§ TRY IT:
Restate each entry shown beneath this instruction, keeping its wording intact.

======

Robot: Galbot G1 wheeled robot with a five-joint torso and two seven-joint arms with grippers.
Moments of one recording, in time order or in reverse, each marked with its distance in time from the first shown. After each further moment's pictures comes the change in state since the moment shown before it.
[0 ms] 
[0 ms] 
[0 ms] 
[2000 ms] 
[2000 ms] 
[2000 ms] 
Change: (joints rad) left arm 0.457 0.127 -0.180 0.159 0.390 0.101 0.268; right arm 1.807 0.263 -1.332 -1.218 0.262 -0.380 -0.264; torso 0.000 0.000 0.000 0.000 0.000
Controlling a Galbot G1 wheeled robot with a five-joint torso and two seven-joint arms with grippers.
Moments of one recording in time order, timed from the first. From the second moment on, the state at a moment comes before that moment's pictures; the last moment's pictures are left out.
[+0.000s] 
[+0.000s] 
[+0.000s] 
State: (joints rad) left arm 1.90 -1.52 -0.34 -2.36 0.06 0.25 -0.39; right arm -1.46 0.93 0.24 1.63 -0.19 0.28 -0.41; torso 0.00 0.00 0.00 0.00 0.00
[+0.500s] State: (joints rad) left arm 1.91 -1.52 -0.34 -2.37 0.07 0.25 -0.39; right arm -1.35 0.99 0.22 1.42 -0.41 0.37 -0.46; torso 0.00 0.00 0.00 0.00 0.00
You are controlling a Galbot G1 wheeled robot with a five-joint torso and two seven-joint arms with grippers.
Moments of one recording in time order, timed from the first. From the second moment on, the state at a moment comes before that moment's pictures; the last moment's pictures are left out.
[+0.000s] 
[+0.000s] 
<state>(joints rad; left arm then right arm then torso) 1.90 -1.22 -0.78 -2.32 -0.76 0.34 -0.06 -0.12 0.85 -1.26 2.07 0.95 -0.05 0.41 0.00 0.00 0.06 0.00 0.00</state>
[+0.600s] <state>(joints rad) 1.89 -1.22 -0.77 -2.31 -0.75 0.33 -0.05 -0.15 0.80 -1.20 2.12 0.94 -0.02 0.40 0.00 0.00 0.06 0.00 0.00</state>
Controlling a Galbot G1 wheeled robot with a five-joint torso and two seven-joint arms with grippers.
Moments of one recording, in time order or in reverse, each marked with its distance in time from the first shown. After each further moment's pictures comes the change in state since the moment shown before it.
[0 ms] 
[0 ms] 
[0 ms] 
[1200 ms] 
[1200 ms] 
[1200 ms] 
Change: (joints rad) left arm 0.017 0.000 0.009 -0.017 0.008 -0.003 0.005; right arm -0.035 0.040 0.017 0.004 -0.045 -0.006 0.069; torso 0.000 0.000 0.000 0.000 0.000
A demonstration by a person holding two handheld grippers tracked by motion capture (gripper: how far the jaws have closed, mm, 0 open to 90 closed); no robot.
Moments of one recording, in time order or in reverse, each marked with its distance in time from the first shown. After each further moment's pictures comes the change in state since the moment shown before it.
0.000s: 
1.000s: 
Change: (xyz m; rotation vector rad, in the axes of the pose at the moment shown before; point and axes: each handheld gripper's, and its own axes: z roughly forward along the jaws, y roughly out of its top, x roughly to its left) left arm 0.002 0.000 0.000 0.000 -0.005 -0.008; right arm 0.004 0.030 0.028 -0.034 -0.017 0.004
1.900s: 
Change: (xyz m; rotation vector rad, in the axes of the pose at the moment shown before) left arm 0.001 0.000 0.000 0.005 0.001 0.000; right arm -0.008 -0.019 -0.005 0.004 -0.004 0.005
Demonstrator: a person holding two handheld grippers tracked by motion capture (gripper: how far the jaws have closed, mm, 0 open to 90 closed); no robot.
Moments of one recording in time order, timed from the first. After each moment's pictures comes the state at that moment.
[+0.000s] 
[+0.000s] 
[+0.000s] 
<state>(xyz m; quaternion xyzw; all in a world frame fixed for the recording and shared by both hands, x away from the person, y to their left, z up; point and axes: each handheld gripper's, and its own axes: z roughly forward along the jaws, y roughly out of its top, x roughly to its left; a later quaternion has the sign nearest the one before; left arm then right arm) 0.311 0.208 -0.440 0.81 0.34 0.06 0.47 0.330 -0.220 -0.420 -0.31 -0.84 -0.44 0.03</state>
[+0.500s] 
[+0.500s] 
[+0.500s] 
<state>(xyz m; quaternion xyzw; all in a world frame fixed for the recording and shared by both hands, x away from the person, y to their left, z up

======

§ SOLUTION TO THE EXERCISE:
Robot: Galbot G1 wheeled robot with a five-joint torso and two seven-joint arms with grippers.
Moments of one recording, in time order or in reverse, each marked with its distance in time from the first shown. After each further moment's pictures comes the change in state since the moment shown before it.
[0 ms] 
[0 ms] 
[0 ms] 
[2000 ms] 
[2000 ms] 
[2000 ms] 
Change: (joints rad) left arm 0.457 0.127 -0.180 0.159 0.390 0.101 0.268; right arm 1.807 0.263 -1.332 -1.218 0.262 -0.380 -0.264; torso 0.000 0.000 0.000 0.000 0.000
Controlling a Galbot G1 wheeled robot with a five-joint torso and two seven-joint arms with grippers.
Moments of one recording in time order, timed from the first. From the second moment on, the state at a moment comes before that moment's pictures; the last moment's pictures are left out.
[+0.000s] 
[+0.000s] 
[+0.000s] 
State: (joints rad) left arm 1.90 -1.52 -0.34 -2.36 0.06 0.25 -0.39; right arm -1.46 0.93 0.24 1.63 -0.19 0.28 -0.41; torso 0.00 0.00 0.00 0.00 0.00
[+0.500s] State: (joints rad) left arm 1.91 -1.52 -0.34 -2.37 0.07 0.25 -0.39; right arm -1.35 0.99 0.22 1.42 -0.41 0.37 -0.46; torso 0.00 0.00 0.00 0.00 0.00
You are controlling a Galbot G1 wheeled robot with a five-joint torso and two seven-joint arms with grippers.
Moments of one recording in time order, timed from the first. From the second moment on, the state at a moment comes before that moment's pictures; the last moment's pictures are left out.
[+0.000s] 
[+0.000s] 
<state>(joints rad; left arm then right arm then torso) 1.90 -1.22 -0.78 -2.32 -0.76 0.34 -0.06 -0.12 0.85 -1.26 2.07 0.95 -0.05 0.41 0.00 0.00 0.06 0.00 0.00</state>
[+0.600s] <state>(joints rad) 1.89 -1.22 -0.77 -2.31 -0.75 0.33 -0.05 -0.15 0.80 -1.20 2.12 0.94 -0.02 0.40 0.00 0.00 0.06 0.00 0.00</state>
Controlling a Galbot G1 wheeled robot with a five-joint torso and two seven-joint arms with grippers.
Moments of one recording, in time order or in reverse, each marked with its distance in time from the first shown. After each further moment's pictures comes the change in state since the moment shown before it.
[0 ms] 
[0 ms] 
[0 ms] 
[1200 ms] 
[1200 ms] 
[1200 ms] 
Change: (joints rad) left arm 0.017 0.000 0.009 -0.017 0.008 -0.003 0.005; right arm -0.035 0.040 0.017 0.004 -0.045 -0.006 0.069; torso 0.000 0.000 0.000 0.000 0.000
A demonstration by a person holding two handheld grippers tracked by motion capture (gripper: how far the jaws have closed, mm, 0 open to 90 closed); no robot.
Moments of one recording, in time order or in reverse, each marked with its distance in time from the first shown. After each further moment's pictures comes the change in state since the moment shown before it.
0.000s: 
1.000s: 
Change: (xyz m; rotation vector rad, in the axes of the pose at the moment shown before; point and axes: each handheld gripper's, and its own axes: z roughly forward along the jaws, y roughly out of its top, x roughly to its left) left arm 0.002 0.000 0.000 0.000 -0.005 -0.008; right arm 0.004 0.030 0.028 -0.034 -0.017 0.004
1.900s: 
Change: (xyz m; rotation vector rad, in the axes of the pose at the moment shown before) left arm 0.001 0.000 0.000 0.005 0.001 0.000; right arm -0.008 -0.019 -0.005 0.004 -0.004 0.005
Demonstrator: a person holding two handheld grippers tracked by motion capture (gripper: how far the jaws have closed, mm, 0 open to 90 closed); no robot.
Moments of one recording in time order, timed from the first. After each moment's pictures comes the state at that moment.
[+0.000s] 
[+0.000s] 
[+0.000s] 
<state>(xyz m; quaternion xyzw; all in a world frame fixed for the recording and shared by both hands, x away from the person, y to their left, z up; point and axes: each handheld gripper's, and its own axes: z roughly forward along the jaws, y roughly out of its top, x roughly to its left; a later quaternion has the sign nearest the one before; left arm then right arm) 0.311 0.208 -0.440 0.81 0.34 0.06 0.47 0.330 -0.220 -0.420 -0.31 -0.84 -0.44 0.03</state>
[+0.500s] 
[+0.500s] 
[+0.500s] 
<state>(xyz m; quaternion xyzw; all in a world frame fixed for the recording and shared by both hands, x away from the person, y to their left, z up

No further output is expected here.